China-Vatican deal hiccups

chinese cathedralThere goes any prospect of a reunification between the Chinese Communist government and the Vatican. Or maybe things aren’t that ominous. Did you hear that the deal, so close to fruition, according to a front-page blast by The Washington Post, has come crashing to the ground due to the government’s insistence on appointing another bishop to its state-run church?

Whatever happened to the Chinese Communist leaders agreeing to retired bishops that were appointed by the government? That type of talk sounded too good to be true. Or maybe both stories were given too much hype?

It will ll be interesting to see if the Post‘s Edward Cody follows up on last week’s pronouncement that “China and the Roman Catholic Church have inched within reach of normal relations.” Here’s an Associated Press report:

HONG KONG — The Vatican should suspend talks with Beijing on restoring diplomatic ties because China’s official Roman Catholic church is ready to ordain another bishop not approved by the Holy See, Hong Kong’s cardinal said Tuesday.

On Sunday, China’s state-sanctioned church ordained Ma Yinglin as a bishop in the southwestern province of Yunnan.

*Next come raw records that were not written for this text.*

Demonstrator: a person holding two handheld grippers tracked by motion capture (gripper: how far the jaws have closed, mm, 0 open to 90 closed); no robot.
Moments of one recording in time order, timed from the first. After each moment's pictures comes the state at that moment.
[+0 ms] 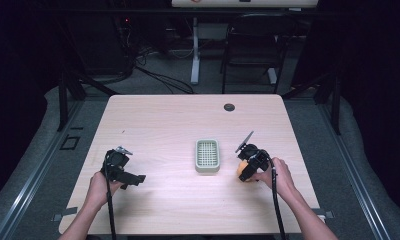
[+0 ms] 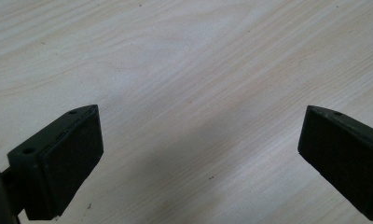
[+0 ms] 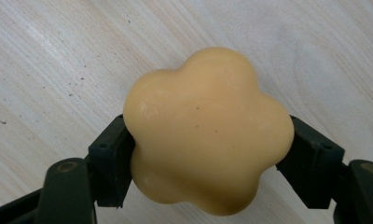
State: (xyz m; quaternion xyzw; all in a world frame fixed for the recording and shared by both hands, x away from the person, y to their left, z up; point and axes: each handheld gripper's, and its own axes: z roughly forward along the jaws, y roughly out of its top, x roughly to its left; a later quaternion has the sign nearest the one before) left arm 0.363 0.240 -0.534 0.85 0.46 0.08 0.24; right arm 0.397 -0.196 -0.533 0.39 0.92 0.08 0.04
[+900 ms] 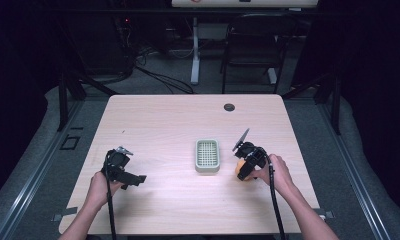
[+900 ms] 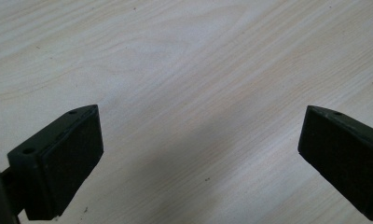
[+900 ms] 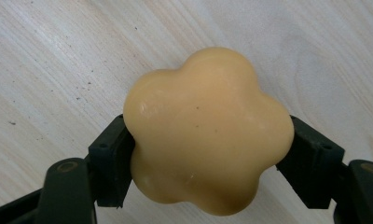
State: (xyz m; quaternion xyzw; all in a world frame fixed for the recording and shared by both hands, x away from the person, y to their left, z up) left arm 0.362 0.239 -0.534 0.85 0.46 0.08 0.25; right arm 0.404 -0.187 -0.527 0.38 0.92 0.06 0.03
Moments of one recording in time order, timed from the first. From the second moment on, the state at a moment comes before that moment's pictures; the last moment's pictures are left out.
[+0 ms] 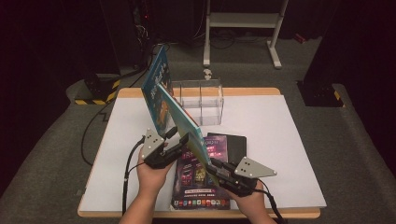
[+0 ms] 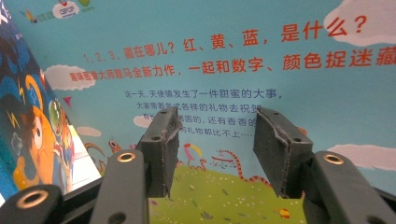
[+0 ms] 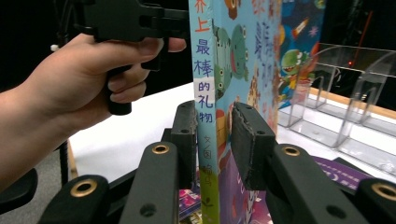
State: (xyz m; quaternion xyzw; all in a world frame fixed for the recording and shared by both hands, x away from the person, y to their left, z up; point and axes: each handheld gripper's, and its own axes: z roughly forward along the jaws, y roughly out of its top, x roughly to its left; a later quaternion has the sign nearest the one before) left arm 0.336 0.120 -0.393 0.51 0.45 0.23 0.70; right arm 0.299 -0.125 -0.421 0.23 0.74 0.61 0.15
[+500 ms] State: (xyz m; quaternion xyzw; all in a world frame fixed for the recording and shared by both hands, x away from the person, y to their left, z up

Cardinal Joseph Zen told The Associated Press the Vatican was still considering Ma’s qualifications and had asked for more time to approve it, but China refused.

Beijing was to appoint another new bishop, Liu Xinhong, in eastern Anhui province Wednesday, despite the fact the Vatican has deemed Liu not qualified for the post, Zen said.

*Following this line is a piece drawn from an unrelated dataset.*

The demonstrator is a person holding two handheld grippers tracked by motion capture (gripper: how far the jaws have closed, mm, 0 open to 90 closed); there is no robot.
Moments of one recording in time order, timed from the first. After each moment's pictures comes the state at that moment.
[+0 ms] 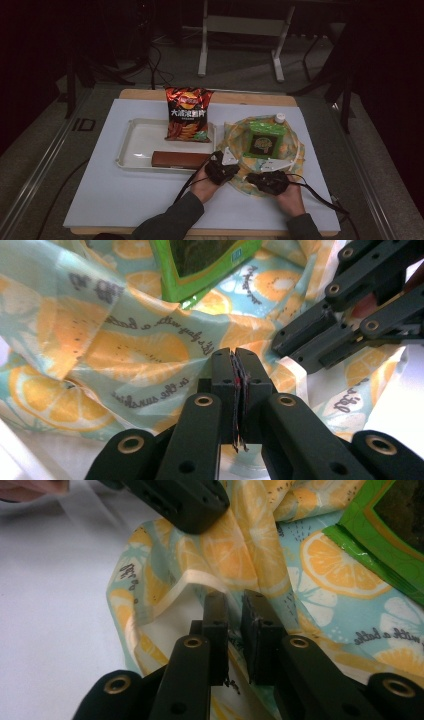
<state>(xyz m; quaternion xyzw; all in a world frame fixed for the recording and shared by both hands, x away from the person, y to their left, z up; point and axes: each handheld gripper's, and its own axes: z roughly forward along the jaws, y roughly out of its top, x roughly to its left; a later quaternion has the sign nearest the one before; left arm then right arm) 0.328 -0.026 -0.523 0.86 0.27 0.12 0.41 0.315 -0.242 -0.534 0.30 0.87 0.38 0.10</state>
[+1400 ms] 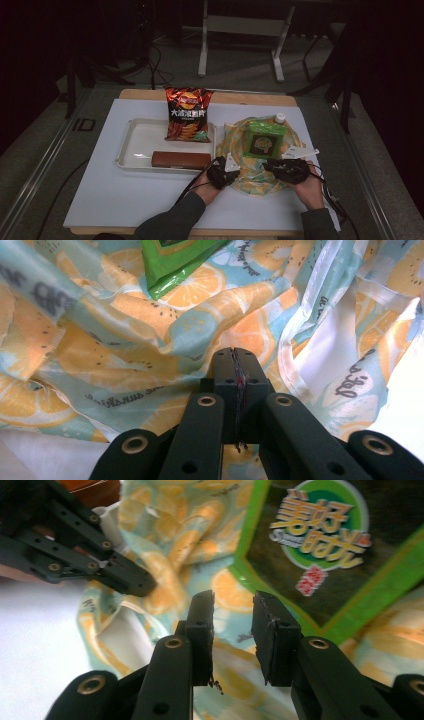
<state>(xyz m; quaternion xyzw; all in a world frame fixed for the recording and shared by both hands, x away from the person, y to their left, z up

We all knew that the major problem in restoring relations between the two sides was determining who has the authority to appoint bishops. Giving up that authority would be a massive step forward for the Chinese government. Perhaps at some point they will realize that attempting to control people’s religious affiliation is nearly impossible. But for now, with these developments, whatever deal that was in the works appears to be in the gutter.

From a journalistic perspective, covering negotiations that have gone from “ever so close to an agreement” to outright collapse is surprising, but overall it has a simple storyline.

My big question is who in the Communist government pushed for the appointment of Liu Xinhong. Clearly some Chinese leaders believed that appointing new bishops was a bad idea. But who were they and why couldn’t they stop this one?